AMPS Wireless Standard to Fade Into Sunset 2/18/08
AMPS was introduced to the United States by Bell Labs as a cell phone standard in 1983. Each conversation consisted of a separate transmission and received frequency or “channel.” For years, the security industry has sent data over separate control channels in the AMPS system. The analog system had some key drawbacks, including static/noise and large bandwidth problems in high population areas.
Making things more confusing is the fact many of the AMPS systems were later partially converted into what was called D-AMPS, or otherwise known by the generic cellular term TDMA. D-AMPS is referred to as a 2G class digital cellular technology, thereby making many alarm dealers and owners convinced they have a digital rather than an analog communication system.
To combat this, the Central Station Alarm Association (CSAA) has been notifying the industry that both AMPS and digitally modified AMPS systems are being phased out. The only radio alternatives are private radio networks or the newer GSM cellular technology.

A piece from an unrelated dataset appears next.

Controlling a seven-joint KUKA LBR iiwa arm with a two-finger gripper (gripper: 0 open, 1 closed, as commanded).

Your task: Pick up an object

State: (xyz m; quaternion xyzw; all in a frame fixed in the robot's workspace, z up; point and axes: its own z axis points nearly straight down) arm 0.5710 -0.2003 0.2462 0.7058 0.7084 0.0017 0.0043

In a written statement to its members, CSAA recently announced: “In the absence of an affirmative extension from the FCC, the AMPS Sunset will occur as scheduled. The largest cellular carriers (providing service to most of the country) have publicly reported to the FCC that they will shut down their AMPS service shortly after the scheduled Feb. 18, 2008 ‘Sunset’ date. In fact, there have been several reports of AMPS network deterioration. Therefore, immediate action is required.
“What this means to the alarm industry is that whatever cellular backup or primary units (both direct analog and control channel versions) an alarm company may had previously installed will no longer work once the cellular carrier shuts down its AMPS system. Please be aware that some dealers are under the misconception that their installed cellular units are ‘digital’ and they are not affected by this sunset issue. Unless you have specifically installed GSM cellular radios, your ‘digital’ units that use the control channel of the analog (AMPS) service will stop functioning.”